The rise and fall of countries has everything to do with the industriousness of its people. Wealth is created only by the productive sector, not by government. Governments grow large and powerful only by exploiting the wealth creation of the productive sector. Large and powerful governments are generally signs of wealthy nations. They are also signs of wealthy nations who have peaked in terms of economic growth and standard of living. Often, they are nations in decline.
In order for government and the military to become large and important, they must take from the private sector. The bigger they become, the weaker becomes the wealth base that supports them. Although I am not a historian, I believe this cycle is a reasonable one to describe the rise and fall of civilizations.
Government economists like to look at the economy as an engineering problem. In their minds, the economy can be managed by manipulating the money supply or fiscal spending. When things slow down, merely inject more of one or the other into the system and things will speed back up. (Rarely do they ever suggest reducing these stimuli.)
This view of economics is fatally flawed. Economics is not a physics or engineering problem . Economics is a behavioral science predicated on individuals pursuing their own self-interest. The miracle of Adam Smith’s “invisible hand” is not understood by the idiot savants turned out by today’s universities. Economics is the study of individuals and the social coordination produced by a free economy, free markets and free prices. It has nothing to do with engineering or believing that an economy can somehow be managed from the top down.

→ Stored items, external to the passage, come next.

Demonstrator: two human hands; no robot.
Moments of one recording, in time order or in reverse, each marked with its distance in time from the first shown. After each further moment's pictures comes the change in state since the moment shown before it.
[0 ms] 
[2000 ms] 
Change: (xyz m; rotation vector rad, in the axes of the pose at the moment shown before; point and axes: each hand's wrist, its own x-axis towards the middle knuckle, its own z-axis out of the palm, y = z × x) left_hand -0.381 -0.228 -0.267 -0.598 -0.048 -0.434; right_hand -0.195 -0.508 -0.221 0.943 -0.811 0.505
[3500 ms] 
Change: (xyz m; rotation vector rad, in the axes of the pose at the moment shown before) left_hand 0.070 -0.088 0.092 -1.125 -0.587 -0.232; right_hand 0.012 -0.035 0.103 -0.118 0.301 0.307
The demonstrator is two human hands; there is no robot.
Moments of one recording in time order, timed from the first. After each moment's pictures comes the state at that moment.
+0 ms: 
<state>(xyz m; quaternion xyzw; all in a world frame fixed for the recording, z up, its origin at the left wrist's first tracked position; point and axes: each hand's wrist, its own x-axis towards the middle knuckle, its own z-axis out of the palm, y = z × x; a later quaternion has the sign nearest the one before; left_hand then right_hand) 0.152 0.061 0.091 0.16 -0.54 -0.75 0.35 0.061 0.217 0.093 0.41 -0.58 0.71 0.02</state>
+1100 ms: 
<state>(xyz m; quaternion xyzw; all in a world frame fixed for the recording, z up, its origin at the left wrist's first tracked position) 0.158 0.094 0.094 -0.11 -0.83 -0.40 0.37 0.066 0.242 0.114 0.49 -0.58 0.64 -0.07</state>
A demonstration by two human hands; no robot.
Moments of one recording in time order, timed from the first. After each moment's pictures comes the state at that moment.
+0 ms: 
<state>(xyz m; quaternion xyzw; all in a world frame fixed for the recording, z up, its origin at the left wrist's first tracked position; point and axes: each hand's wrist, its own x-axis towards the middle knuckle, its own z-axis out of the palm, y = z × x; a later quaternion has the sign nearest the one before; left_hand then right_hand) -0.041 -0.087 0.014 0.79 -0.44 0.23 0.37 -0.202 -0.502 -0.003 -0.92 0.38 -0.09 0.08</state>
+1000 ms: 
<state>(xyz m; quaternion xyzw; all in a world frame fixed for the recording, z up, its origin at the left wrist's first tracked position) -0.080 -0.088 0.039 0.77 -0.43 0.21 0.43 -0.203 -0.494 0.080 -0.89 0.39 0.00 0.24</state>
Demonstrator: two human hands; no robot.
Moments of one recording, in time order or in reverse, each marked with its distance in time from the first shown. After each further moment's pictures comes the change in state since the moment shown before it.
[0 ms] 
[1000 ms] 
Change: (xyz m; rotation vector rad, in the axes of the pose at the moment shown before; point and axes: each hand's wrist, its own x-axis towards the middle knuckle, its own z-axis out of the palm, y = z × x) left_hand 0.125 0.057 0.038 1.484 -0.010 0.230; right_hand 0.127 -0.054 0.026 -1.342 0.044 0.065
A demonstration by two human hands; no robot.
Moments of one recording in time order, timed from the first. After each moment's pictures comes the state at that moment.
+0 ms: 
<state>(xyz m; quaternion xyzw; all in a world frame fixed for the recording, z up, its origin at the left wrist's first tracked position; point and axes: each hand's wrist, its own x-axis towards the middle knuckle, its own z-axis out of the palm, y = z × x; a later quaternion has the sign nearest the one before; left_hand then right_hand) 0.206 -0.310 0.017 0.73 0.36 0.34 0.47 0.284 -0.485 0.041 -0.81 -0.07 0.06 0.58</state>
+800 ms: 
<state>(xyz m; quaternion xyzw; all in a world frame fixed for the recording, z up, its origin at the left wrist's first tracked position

If one were to accept the proper definition of economics, government economic advisers would not be necessary. Economist’s incomes would fall and government central planning would be curtailed if not eliminated. Keynesian economics is pseudo-economics, adopted purely out of self-interest by power-seeking politicians and sycophant economists. Keynesianism furthers their interests while harming the rest of society. By professing this false doctrine, these parasites are able to live off the productive efforts of others.
To understand why the US is floundering in terms of an economic recovery, it is pointless to talk about what the Federal Reserve can do or whether the stimulus programs should have been larger. The reason that the US economy became the envy of the world was that it was the freest market in the world. Likewise, the reason that our economy is not responding is not the lack of interventions or the proper amounts of them. Each intervention makes the economy less free because the purpose of each intervention is to thwart the outcomes produced in free markets.
Each intervention reduces freedom, the driver of economic well-being. Here is a summary of what has happened to freedom recently:
The United States, long considered the standard bearer for economic freedom among large industrial nations, has experienced a substantial decline in economic freedom during the past decade. From 1980 to 2000, the United States was generally rated the third freest economy in the world, ranking behind only Hong Kong and Singapore. After increasing steadily during the period from 1980 to 2000, the chain-linked EFW rating of the United States fell from 8.65 in 2000 to 8.21 in 2005 and 7.70 in 2010. The chain-linked ranking of the United States has fallen precipitously from second in 2000 to eighth in 2005 and 19th in 2010… [“Chain-linked” simply refers to a method that ensures the study, when measuring changes over time, is comparing apples to apples].
To not believe the economic problems are due to government meddling and interventions which reduce freedom is to be ignorant of economics and what allowed the US to become great. To believe that freedom isn’t the most important factor in economic success, you must be a government economist or politician, protecting your own interests at the expense of society. Either that or you must be ignorant, but perhaps that is redundant.